Methods for comparative analysis of supercomputer applications based on data mining techniques
Seminars
Laboratory of Information Technologies
Joint Laboratory Seminar
Date and Time: Thursday, 6 February 2025, at 2:00 PM
Venue: Conference Hall, Meshcheryakov Laboratory of Information Technologies, online on Webinar
Seminar topic: “Research and development of methods for comparative analysis of supercomputer applications based on data mining techniques”
Speaker: Denis Shaykhislamov (Moscow State University)

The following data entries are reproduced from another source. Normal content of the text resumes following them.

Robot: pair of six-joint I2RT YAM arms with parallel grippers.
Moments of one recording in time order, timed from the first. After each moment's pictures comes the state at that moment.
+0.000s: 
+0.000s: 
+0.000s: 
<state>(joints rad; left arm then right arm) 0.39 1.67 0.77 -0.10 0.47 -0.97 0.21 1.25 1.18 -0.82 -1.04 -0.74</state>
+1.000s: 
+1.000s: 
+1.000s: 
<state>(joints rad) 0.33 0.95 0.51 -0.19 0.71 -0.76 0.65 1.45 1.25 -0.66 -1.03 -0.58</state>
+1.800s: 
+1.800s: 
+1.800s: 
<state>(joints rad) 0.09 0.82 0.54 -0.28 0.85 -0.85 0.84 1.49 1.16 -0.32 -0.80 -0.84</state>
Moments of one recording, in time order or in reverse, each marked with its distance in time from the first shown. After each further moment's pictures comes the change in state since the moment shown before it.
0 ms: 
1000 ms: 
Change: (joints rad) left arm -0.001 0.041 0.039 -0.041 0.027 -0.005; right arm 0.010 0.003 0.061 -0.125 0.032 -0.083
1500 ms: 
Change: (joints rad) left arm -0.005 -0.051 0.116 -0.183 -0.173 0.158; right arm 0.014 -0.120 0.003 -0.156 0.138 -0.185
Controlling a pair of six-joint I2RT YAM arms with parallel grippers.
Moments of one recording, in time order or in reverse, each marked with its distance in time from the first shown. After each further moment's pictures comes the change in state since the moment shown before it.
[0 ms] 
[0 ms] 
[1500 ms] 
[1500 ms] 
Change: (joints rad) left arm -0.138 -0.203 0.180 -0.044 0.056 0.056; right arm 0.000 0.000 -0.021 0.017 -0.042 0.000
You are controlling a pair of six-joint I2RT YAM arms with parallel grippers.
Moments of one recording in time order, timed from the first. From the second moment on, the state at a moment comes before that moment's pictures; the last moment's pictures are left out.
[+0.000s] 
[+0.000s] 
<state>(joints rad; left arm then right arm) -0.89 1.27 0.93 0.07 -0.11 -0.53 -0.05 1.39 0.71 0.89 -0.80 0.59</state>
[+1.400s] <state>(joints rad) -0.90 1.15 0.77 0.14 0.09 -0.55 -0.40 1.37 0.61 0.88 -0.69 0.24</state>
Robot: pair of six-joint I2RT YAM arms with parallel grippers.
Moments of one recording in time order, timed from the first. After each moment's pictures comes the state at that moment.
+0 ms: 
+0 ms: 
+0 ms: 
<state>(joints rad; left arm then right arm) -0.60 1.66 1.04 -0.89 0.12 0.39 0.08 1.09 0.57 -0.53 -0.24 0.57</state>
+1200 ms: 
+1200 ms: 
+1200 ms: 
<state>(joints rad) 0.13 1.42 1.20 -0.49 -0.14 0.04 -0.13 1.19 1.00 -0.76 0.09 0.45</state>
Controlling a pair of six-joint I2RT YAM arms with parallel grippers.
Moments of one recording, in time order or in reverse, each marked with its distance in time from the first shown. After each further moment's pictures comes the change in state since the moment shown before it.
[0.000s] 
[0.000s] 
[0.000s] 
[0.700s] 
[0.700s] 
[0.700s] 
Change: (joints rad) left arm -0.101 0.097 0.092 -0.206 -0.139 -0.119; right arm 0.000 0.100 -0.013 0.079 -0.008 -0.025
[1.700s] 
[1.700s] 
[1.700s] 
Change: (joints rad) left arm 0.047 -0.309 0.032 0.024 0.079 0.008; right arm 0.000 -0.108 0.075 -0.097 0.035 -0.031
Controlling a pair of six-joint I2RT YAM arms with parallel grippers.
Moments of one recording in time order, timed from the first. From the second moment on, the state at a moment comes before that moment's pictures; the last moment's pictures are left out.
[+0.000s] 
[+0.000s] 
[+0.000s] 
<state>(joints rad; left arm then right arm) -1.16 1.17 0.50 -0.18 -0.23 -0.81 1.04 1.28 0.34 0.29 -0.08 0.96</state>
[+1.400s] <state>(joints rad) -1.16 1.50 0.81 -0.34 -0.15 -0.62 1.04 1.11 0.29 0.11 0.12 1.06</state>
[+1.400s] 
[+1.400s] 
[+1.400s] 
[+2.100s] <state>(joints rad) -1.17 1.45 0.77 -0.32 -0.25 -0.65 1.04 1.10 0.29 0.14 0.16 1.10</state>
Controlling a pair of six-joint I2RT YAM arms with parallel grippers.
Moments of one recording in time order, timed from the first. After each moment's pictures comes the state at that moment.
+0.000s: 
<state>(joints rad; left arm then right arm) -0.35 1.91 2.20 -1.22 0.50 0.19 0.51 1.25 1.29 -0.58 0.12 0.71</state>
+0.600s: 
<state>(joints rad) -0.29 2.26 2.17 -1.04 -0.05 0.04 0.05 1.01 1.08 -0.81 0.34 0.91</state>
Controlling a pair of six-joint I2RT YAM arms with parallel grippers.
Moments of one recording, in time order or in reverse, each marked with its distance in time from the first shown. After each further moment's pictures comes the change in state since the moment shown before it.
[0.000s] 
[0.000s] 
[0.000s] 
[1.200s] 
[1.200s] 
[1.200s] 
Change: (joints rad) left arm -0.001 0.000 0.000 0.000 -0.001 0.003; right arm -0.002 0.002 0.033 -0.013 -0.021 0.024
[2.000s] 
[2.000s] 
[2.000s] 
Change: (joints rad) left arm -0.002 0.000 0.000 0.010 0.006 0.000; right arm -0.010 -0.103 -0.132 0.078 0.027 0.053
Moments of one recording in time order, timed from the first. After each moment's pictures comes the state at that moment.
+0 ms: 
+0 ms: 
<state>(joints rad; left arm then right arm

Modern supercomputers provide a lot of useful information about the applications running on them: structural data, performance or communication profile of applications; names of the used applied software packages, libraries and compilers; detailed information on the task start, etc. The volume of collected information is growing, and it is almost impossible to process it manually. Therefore, the problem of developing data mining methods is becoming increasingly relevant. These methods will allow administrators to more comprehensively, accurately, and quickly evaluate the work of a supercomputer based on the specified information, and identify and eliminate problems that lead to a decrease in the efficiency of supercomputers. One of the areas for such analysis is the issue of finding similar applications. The information about the similarity of various applications makes it possible not only to study new tasks using the previously obtained results of the analysis of similar, already studied applications, but also to group tasks or predict their behavior, which will significantly facilitate the process of studying the efficiency of applications for both users and administrators of supercomputers. This research presents two approaches to solving the problem of finding similar supercomputer applications and proposes algorithms for studying the supercomputer task flow based on the proposed approaches, which allow identifying the software package usages, task clustering, and predicting the quality assessment of supercomputer resources usage.